The book explains how, as women fought for equality and left the house, they were trapped by something else, the beauty myth, so as to never fully achieve equality. You still see it today.

The section called Hunger, so shocking, but so real! I hear it all the time, hell, I even felt it - I should starve myself for a few weeks to look better - luckily my growling stomach won out.

The book does not say we should fully reject makeup and beauty regimens, but that we should only do them because we want to, it's for our enjoyment, not what we think the world wants.

Onto my beauty.

I am drop-dead gorgeous. That's a given.

I never wear makeup. I only wear one piece of jewelry - an eyebrow ring. My hair regimen consists of washing it every other day and brushing it every day. I'll let my sister straighten it from time to time, but it never looks like me.

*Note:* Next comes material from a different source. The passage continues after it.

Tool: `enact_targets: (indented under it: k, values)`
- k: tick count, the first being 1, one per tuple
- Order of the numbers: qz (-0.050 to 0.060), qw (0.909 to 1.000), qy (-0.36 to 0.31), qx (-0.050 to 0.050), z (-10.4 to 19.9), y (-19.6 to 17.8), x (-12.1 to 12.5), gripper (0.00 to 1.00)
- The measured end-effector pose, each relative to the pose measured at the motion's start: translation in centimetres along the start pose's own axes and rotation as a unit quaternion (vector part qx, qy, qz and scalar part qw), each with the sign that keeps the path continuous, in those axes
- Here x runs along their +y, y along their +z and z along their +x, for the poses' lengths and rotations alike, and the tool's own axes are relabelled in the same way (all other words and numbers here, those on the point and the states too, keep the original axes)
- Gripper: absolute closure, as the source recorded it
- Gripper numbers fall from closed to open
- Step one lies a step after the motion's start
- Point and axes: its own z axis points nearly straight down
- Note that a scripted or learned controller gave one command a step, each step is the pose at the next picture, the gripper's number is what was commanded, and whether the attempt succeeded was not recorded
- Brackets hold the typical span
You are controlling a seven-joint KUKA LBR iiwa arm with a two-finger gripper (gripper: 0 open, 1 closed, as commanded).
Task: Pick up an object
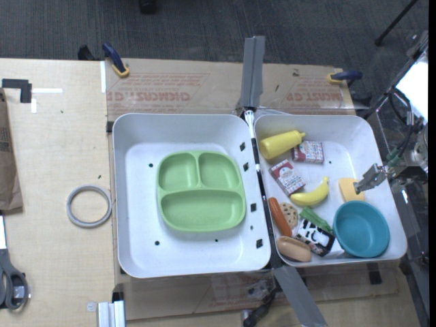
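Dark carpet surrounds the pale table [54, 135], which carries two white bins. Nearest, the right bin [371, 131] holds a hot dog [294, 249], a blue bowl [361, 229], a sausage [278, 216], a banana [310, 195] and a yellow block [349, 188]; farther back lie small red boxes and a yellow mustard bottle [281, 143]. The left bin [129, 203] holds a green divided plate [201, 191]. The gripper [371, 178] hangs at the right bin's edge, just beside the yellow block; whether it is spread or pressed together I cannot tell. Nothing looks lifted, so the pick appears not yet done.
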Motion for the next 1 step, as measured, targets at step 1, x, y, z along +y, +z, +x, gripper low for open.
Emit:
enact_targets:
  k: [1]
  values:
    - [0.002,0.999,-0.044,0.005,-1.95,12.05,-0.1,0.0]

I have dark, long eyebrows. My sister claims I only have one brow, and that she must pluck the almost invisible hairs on top of my nose. No, she won't. Not on my time. I'd rather pierce it than pluck it, thanks but not thanks.

My eyes are two blue/green pools, magnified by my ever-present glasses (I ain't pokin' myself in the eyes to see, people) and my dark brows.

My nose is a family nose, small, rounded, quite cute and perfect for my face. My mouth is small as well, and fits in fine. When I let loose with a big smile, you see my uneven teeth and my dimples. You see my happiness.

My hair frames the whole picture, a curly, wavy blonde/brown border that covers my big ears and sets a relaxed vibe to the whole thing.

And my body? While not perfect on the inside (I'm anxiously awaiting cyborg parts - kidney stones hurt), it is just fine on the outside. I've got the right curves, my breasts are proportionate, beautiful, stretchmarked from the ravages of puberty, and perfect, though a major pain if I get on the trampoline without adequate support!

I have a little hourglass going on, and I love it. It's completely natural, and when I'm in the mood to wear a tight shirt, I feel like the whole damn world knows I'm gorgeous, and it's a great feeling.

It took me a few years to get to this point, but I love it, and I hope to never lose it.

2 comments:

tess said...

YOU GO, GIRL!!!

TC Burnett said...

Good Lord, you are just a child, but wise. I will be taking a dirt nap before you are thirty. But I won't mind. My atoms are recyclable.